PROBLEM TO SOLVE:
Would you write out the whole listing below exactly as given?

★ ★ ★ ★ ★

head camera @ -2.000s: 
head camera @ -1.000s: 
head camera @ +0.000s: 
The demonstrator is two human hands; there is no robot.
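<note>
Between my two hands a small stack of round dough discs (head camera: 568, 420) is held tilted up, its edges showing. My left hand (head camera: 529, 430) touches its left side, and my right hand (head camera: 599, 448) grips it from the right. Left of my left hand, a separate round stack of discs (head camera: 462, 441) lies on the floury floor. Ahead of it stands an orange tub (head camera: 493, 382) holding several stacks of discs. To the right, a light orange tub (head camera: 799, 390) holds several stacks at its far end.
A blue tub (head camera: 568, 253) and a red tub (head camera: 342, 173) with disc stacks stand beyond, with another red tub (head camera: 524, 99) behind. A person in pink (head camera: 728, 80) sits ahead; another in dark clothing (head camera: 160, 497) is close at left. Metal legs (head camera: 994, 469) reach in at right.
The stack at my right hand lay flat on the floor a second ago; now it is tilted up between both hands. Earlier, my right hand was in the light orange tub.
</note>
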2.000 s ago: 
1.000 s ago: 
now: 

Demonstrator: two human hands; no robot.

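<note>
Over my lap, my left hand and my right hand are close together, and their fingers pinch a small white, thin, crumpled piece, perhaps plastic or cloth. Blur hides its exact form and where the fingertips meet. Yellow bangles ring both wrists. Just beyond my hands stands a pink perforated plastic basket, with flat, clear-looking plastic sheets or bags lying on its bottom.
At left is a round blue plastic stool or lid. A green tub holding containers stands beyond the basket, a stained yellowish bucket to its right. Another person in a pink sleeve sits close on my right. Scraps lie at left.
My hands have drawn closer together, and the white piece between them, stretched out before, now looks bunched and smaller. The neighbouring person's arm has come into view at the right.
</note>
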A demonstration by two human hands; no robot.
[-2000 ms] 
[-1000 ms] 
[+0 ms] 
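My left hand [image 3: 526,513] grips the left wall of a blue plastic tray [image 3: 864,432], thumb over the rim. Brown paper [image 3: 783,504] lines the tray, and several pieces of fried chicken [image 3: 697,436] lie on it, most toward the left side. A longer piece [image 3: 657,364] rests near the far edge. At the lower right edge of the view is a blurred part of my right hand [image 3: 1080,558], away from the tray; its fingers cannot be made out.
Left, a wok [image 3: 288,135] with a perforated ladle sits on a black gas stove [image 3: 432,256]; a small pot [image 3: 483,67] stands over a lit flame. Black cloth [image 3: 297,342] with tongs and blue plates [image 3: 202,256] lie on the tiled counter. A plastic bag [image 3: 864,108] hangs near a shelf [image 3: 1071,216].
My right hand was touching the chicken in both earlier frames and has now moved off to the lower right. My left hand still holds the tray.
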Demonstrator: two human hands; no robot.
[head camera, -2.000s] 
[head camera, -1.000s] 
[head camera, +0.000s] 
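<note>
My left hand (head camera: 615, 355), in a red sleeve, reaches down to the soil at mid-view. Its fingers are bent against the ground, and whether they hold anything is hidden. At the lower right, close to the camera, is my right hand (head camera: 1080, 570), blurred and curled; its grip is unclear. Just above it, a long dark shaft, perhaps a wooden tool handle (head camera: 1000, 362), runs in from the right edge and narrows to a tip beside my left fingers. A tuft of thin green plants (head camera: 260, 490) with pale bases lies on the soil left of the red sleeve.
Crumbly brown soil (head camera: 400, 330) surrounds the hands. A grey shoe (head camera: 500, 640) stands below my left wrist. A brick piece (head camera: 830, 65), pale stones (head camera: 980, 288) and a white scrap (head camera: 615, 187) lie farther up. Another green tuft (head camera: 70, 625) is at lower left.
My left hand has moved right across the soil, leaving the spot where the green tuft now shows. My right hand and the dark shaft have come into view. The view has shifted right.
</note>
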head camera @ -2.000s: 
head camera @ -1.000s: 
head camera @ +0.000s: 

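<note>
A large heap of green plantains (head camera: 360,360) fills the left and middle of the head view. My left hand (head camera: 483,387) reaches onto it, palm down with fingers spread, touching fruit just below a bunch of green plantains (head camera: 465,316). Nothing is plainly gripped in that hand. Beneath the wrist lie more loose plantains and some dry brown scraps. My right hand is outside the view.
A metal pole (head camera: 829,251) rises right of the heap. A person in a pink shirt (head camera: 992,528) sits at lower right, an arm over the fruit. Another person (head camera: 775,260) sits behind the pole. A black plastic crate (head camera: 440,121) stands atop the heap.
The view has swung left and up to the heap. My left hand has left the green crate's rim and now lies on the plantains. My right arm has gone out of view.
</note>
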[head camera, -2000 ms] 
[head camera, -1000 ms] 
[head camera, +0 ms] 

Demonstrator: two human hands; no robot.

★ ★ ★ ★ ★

EXERCISE RESPONSE:
head camera @ -2.000s: 
head camera @ -1.000s: 
head camera @ +0.000s: 
The demonstrator is two human hands; there is no robot.
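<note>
Between my two hands a small stack of round dough discs (head camera: 568, 420) is held tilted up, its edges showing. My left hand (head camera: 529, 430) touches its left side, and my right hand (head camera: 599, 448) grips it from the right. Left of my left hand, a separate round stack of discs (head camera: 462, 441) lies on the floury floor. Ahead of it stands an orange tub (head camera: 493, 382) holding several stacks of discs. To the right, a light orange tub (head camera: 799, 390) holds several stacks at its far end.
A blue tub (head camera: 568, 253) and a red tub (head camera: 342, 173) with disc stacks stand beyond, with another red tub (head camera: 524, 99) behind. A person in pink (head camera: 728, 80) sits ahead; another in dark clothing (head camera: 160, 497) is close at left. Metal legs (head camera: 994, 469) reach in at right.
The stack at my right hand lay flat on the floor a second ago; now it is tilted up between both hands. Earlier, my right hand was in the light orange tub.
</note>
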2.000 s ago: 
1.000 s ago: 
now: 

Demonstrator: two human hands; no robot.

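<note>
Over my lap, my left hand and my right hand are close together, and their fingers pinch a small white, thin, crumpled piece, perhaps plastic or cloth. Blur hides its exact form and where the fingertips meet. Yellow bangles ring both wrists. Just beyond my hands stands a pink perforated plastic basket, with flat, clear-looking plastic sheets or bags lying on its bottom.
At left is a round blue plastic stool or lid. A green tub holding containers stands beyond the basket, a stained yellowish bucket to its right. Another person in a pink sleeve sits close on my right. Scraps lie at left.
My hands have drawn closer together, and the white piece between them, stretched out before, now looks bunched and smaller. The neighbouring person's arm has come into view at the right.
</note>
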A demonstration by two human hands; no robot.
[-2000 ms] 
[-1000 ms] 
[+0 ms] 
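My left hand [image 3: 526,513] grips the left wall of a blue plastic tray [image 3: 864,432], thumb over the rim. Brown paper [image 3: 783,504] lines the tray, and several pieces of fried chicken [image 3: 697,436] lie on it, most toward the left side. A longer piece [image 3: 657,364] rests near the far edge. At the lower right edge of the view is a blurred part of my right hand [image 3: 1080,558], away from the tray; its fingers cannot be made out.
Left, a wok [image 3: 288,135] with a perforated ladle sits on a black gas stove [image 3: 432,256]; a small pot [image 3: 483,67] stands over a lit flame. Black cloth [image 3: 297,342] with tongs and blue plates [image 3: 202,256] lie on the tiled counter. A plastic bag [image 3: 864,108] hangs near a shelf [image 3: 1071,216].
My right hand was touching the chicken in both earlier frames and has now moved off to the lower right. My left hand still holds the tray.
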Demonstrator: two human hands; no robot.
[head camera, -2.000s] 
[head camera, -1.000s] 
[head camera, +0.000s] 
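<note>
My left hand (head camera: 615, 355), in a red sleeve, reaches down to the soil at mid-view. Its fingers are bent against the ground, and whether they hold anything is hidden. At the lower right, close to the camera, is my right hand (head camera: 1080, 570), blurred and curled; its grip is unclear. Just above it, a long dark shaft, perhaps a wooden tool handle (head camera: 1000, 362), runs in from the right edge and narrows to a tip beside my left fingers. A tuft of thin green plants (head camera: 260, 490) with pale bases lies on the soil left of the red sleeve.
Crumbly brown soil (head camera: 400, 330) surrounds the hands. A grey shoe (head camera: 500, 640) stands below my left wrist. A brick piece (head camera: 830, 65), pale stones (head camera: 980, 288) and a white scrap (head camera: 615, 187) lie farther up. Another green tuft (head camera: 70, 625) is at lower left.
My left hand has moved right across the soil, leaving the spot where the green tuft now shows. My right hand and the dark shaft have come into view. The view has shifted right.
</note>
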head camera @ -2.000s: 
head camera @ -1.000s: 
head camera @ +0.000s: 

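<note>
A large heap of green plantains (head camera: 360,360) fills the left and middle of the head view. My left hand (head camera: 483,387) reaches onto it, palm down with fingers spread, touching fruit just below a bunch of green plantains (head camera: 465,316). Nothing is plainly gripped in that hand. Beneath the wrist lie more loose plantains and some dry brown scraps. My right hand is outside the view.
A metal pole (head camera: 829,251) rises right of the heap. A person in a pink shirt (head camera: 992,528) sits at lower right, an arm over the fruit. Another person (head camera: 775,260) sits behind the pole. A black plastic crate (head camera: 440,121) stands atop the heap.
The view has swung left and up to the heap. My left hand has left the green crate's rim and now lies on the plantains. My right arm has gone out of view.
</note>
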[head camera, -2000 ms] 
[head camera, -1000 ms] 
[head camera, +0 ms] 

Demonstrator: two human hands; no robot.

That completes the exercise.